Take a look at the picture to the left. If the large white square is the American English dataset of Google Books (155 billion words), then the small blue square is the Corpus of Historical American English (400 million words), at 1/400th the size. And then the tiny little white dot inside the blue square represents a 1,000,000 word corpus like the Brown corpus or the American part of ARCHER, at 1/400th the size of COCA. In other words, a 1,000,000 word corpus is about 1/160,000th the size of the Google Books corpus.

A small 1,000,000 corpus like Brown or ARCHER can be carefully, manually crafted to have just the right type of texts for each historical period. COHA is also balanced by genre, decade by decade. So that may give those corpora certain advantages over Google Books. (Nevertheless, there is an interesting question of how "representative" of the "whole" a corpus needs to be, when its size and scope ("scan all the books in this huge university library") essentially makes it "the whole" already.)

However, there is little doubt that the larger a corpus is, the less we are artificially restricted in terms of the phenomena that we can look at. With small corpora like Brown or ARCHER, even the best and the brightest researchers in the field of historical English are limited to looking just at high frequency syntactic constructions like modals, auxiliary verbs, and relative pronouns, and these have been the "bread and butter" of countless researchers during the past 15-20 years. With COHA, our horizons open up dramatically, and we can look at lexical change, morphological change, semantic change, and many types of syntactic change (such as verbal subcategorization), which would be utterly impossible with the small, one million word corpora.
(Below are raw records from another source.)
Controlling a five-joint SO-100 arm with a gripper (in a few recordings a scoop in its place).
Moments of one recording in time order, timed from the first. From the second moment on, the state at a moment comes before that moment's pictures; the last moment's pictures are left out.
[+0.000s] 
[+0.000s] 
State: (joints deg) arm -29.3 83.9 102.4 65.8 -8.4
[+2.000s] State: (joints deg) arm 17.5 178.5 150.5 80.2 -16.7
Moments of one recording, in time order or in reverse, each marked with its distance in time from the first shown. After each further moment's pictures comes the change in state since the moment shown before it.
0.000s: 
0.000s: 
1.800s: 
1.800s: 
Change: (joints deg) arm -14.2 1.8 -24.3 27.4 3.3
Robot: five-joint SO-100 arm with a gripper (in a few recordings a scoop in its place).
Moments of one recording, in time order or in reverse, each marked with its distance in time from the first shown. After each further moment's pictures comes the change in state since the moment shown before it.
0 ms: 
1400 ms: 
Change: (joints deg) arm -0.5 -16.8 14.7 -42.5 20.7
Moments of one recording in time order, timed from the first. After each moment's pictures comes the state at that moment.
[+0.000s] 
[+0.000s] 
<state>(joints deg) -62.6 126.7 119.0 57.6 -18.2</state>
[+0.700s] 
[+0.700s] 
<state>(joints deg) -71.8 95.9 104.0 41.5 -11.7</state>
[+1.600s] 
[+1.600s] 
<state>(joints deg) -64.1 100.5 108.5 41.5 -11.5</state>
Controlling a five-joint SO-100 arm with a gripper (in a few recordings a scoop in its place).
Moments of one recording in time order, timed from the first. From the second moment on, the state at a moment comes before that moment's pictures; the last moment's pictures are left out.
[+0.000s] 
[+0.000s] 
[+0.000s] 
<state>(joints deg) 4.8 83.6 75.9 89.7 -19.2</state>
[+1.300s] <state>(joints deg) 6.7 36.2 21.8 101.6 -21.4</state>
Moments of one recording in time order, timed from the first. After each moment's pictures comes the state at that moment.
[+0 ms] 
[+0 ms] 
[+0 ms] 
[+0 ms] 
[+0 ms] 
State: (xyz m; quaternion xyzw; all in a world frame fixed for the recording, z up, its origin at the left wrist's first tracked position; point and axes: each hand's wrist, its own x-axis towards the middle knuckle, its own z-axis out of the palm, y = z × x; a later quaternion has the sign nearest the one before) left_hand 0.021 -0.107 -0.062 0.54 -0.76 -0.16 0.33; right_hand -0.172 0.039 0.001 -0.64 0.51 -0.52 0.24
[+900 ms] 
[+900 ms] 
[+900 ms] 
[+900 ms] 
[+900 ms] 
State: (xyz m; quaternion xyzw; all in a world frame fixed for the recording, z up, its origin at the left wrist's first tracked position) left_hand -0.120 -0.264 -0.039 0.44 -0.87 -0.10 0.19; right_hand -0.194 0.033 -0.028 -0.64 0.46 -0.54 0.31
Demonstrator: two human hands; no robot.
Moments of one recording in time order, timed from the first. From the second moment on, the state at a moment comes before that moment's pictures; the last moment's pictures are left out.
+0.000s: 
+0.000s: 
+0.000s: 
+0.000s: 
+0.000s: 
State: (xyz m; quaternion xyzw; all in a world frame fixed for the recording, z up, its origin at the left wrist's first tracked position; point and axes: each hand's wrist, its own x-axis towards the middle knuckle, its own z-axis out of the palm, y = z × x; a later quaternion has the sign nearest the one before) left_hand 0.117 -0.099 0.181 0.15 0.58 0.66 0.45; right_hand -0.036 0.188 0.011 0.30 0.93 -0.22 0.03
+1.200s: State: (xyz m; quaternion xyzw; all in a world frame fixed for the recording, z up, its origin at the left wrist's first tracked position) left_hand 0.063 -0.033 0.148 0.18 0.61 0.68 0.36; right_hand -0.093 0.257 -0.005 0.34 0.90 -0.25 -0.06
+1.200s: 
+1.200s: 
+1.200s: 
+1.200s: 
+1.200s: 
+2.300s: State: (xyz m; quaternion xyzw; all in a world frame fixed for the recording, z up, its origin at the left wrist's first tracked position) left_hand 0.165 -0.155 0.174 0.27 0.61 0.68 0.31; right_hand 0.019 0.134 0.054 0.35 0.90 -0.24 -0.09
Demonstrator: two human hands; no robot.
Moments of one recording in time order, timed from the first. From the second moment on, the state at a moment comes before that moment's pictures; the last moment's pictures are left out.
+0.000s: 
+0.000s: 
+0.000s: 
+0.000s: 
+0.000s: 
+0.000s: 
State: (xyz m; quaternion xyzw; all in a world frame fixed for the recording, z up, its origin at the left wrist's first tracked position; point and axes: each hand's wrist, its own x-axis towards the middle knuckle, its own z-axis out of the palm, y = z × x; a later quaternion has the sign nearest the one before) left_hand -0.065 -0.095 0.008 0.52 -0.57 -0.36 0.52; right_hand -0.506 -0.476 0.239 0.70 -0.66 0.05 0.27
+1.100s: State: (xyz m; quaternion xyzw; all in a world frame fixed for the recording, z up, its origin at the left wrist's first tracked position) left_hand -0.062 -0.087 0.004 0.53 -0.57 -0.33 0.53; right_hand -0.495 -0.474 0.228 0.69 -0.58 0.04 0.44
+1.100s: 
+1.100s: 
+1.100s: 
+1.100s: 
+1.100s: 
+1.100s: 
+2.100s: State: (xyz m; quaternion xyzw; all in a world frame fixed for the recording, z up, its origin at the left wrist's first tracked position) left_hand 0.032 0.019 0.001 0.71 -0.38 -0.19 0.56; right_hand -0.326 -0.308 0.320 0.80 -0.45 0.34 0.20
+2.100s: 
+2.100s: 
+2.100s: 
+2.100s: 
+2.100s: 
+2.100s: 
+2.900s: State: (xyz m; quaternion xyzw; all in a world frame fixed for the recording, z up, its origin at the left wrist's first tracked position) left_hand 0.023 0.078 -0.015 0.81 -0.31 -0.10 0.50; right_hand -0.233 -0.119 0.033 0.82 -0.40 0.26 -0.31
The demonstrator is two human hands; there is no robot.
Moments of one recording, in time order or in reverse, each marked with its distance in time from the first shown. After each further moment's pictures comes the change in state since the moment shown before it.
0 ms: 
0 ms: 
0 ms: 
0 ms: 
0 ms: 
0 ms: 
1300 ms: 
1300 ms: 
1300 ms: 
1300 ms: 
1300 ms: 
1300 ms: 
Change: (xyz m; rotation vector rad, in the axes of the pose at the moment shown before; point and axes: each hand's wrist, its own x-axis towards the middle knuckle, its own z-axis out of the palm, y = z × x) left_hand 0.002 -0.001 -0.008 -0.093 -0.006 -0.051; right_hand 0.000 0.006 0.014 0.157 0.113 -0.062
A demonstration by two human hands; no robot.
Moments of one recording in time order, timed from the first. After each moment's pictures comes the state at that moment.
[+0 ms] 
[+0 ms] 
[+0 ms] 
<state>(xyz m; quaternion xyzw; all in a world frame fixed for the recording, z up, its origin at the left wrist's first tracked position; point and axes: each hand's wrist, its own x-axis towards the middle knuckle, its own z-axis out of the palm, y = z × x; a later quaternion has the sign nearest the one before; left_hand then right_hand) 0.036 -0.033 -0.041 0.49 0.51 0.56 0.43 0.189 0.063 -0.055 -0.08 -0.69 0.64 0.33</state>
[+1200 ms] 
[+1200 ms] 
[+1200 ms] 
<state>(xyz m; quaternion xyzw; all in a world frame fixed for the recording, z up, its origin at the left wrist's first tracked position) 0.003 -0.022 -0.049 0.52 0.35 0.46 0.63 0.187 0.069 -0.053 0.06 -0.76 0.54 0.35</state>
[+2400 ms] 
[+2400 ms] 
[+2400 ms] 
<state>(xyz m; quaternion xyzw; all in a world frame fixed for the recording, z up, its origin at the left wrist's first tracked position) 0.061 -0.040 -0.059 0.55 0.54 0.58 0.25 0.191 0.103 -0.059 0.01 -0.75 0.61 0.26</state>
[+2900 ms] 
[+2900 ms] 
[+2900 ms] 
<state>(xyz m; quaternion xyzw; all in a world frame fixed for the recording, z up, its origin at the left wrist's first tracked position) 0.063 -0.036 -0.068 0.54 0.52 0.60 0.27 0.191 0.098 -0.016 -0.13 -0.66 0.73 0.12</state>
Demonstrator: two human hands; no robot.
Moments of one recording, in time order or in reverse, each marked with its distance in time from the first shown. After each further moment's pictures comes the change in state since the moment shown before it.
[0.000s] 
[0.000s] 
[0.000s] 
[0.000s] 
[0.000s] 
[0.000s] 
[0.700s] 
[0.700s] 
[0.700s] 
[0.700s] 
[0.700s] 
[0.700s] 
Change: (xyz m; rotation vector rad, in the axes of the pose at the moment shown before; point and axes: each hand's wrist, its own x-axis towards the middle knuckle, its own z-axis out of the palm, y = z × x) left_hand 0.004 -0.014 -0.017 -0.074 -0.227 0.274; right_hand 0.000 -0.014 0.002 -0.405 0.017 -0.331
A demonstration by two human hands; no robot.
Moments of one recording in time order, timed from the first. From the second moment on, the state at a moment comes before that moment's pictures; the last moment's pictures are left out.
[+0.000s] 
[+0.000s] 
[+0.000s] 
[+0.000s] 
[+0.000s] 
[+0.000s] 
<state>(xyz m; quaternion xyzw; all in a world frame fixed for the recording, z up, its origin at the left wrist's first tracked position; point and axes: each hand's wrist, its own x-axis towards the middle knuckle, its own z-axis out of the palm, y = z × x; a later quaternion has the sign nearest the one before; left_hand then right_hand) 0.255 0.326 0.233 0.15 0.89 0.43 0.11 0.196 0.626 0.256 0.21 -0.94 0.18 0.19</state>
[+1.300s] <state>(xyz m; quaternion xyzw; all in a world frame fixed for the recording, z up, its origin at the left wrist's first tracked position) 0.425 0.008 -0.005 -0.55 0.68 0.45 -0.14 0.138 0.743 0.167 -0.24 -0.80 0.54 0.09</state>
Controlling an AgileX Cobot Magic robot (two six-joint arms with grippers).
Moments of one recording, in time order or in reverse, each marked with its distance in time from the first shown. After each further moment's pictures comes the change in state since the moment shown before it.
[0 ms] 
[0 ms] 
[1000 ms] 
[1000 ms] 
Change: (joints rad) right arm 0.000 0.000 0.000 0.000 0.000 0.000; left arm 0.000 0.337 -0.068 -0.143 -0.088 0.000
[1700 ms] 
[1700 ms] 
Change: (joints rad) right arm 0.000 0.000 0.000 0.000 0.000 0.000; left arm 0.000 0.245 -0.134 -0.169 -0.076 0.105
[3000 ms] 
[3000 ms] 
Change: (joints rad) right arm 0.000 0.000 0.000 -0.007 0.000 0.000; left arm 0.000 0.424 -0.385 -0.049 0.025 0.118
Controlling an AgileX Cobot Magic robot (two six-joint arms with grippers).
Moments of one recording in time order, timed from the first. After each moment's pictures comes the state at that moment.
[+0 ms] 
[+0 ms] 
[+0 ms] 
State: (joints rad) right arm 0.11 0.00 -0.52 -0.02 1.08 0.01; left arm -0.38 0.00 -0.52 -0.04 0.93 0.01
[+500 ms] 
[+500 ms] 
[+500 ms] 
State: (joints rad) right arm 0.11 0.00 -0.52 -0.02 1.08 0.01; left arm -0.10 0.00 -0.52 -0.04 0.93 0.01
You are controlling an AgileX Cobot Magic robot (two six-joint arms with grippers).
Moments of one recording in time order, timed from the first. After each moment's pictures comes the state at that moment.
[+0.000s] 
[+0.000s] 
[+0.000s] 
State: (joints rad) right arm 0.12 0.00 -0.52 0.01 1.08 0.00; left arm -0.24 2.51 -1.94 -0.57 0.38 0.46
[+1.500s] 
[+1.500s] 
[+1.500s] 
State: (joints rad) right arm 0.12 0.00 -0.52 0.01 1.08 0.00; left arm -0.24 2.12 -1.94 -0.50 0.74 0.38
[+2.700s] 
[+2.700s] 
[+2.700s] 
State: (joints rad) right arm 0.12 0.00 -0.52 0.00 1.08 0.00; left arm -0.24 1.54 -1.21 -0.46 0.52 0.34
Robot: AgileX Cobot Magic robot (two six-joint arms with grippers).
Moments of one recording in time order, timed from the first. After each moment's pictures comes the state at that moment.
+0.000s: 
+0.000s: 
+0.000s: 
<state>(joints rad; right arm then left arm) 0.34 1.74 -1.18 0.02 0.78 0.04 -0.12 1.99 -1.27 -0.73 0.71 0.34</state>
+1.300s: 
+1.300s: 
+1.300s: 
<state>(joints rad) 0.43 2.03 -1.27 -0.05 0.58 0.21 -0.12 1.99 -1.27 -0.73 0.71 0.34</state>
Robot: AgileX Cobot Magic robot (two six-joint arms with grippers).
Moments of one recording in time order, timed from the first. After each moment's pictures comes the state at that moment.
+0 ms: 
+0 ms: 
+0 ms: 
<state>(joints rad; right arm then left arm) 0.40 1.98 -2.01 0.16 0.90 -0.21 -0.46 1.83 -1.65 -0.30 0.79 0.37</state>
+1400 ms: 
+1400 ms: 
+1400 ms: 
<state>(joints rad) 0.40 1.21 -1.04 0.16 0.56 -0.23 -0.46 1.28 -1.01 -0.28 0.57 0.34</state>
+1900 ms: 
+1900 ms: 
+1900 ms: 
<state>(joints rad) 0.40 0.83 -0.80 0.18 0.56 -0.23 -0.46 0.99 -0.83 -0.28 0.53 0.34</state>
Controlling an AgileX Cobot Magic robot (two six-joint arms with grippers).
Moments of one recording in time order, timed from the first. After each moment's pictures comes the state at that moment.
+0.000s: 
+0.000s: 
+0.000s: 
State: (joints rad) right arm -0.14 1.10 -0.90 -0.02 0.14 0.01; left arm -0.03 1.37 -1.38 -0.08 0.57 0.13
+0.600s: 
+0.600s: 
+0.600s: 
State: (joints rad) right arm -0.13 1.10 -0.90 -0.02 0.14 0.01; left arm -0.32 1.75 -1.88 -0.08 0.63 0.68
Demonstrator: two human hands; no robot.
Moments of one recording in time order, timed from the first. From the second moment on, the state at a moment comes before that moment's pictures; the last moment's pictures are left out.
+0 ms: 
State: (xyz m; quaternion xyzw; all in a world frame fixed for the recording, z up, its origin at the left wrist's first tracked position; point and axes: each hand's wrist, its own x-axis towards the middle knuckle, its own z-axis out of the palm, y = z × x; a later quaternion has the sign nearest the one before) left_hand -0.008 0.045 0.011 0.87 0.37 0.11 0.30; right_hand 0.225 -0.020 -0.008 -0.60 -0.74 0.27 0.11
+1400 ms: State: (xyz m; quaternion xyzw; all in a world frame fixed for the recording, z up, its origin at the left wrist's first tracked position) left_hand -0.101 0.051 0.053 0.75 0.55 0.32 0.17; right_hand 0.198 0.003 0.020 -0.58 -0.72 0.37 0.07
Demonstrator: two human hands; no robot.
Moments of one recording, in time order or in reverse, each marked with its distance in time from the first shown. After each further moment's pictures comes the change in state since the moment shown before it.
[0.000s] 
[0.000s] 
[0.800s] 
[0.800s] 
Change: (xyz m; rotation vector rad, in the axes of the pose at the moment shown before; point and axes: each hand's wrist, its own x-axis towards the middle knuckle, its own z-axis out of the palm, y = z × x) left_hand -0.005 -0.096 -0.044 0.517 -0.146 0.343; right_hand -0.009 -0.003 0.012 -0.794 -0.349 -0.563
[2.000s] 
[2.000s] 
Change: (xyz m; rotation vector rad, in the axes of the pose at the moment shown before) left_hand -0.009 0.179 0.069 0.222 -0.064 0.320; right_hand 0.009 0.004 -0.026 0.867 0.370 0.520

With an incredibly large corpus like Google Books, it's not so much that there are lots of new kinds of phenomena that we can look at. Unlike the comparison between COHA and BROWN+ or ARCHER -- which is dramatic -- most of the phenomena that can be studied with Google Books can also be studied quite well with COHA. And often, COHA gives nearly as many types (unique forms) as Google Books (due in large part to the 40 token threshold for n-grams in Google Books). It's just that -- with 400 times the size of COHA -- we are able to "flesh out" the data for lower-frequency constructions.

To take one quick example (which could be multiplied many times over), there are 376 types (unique forms) in COHA for the construction "walked ADV-ly" (walked quickly, defiantly, etc). However, almost half of these types occur just one time. Do these adverbs really belong with walked? Are they typos? With just one token, it's hard to know. In the American English dataset of Google Books, there are 398 types, or just a bit more than in COHA. But because of the 40 token threshold for n-grams in Google Books, each of these occur at least 40 times, and we don't have to worry nearly so much about typos or whether the two words occurred together just once "by chance". That's the value of having a huge corpus like Google Books.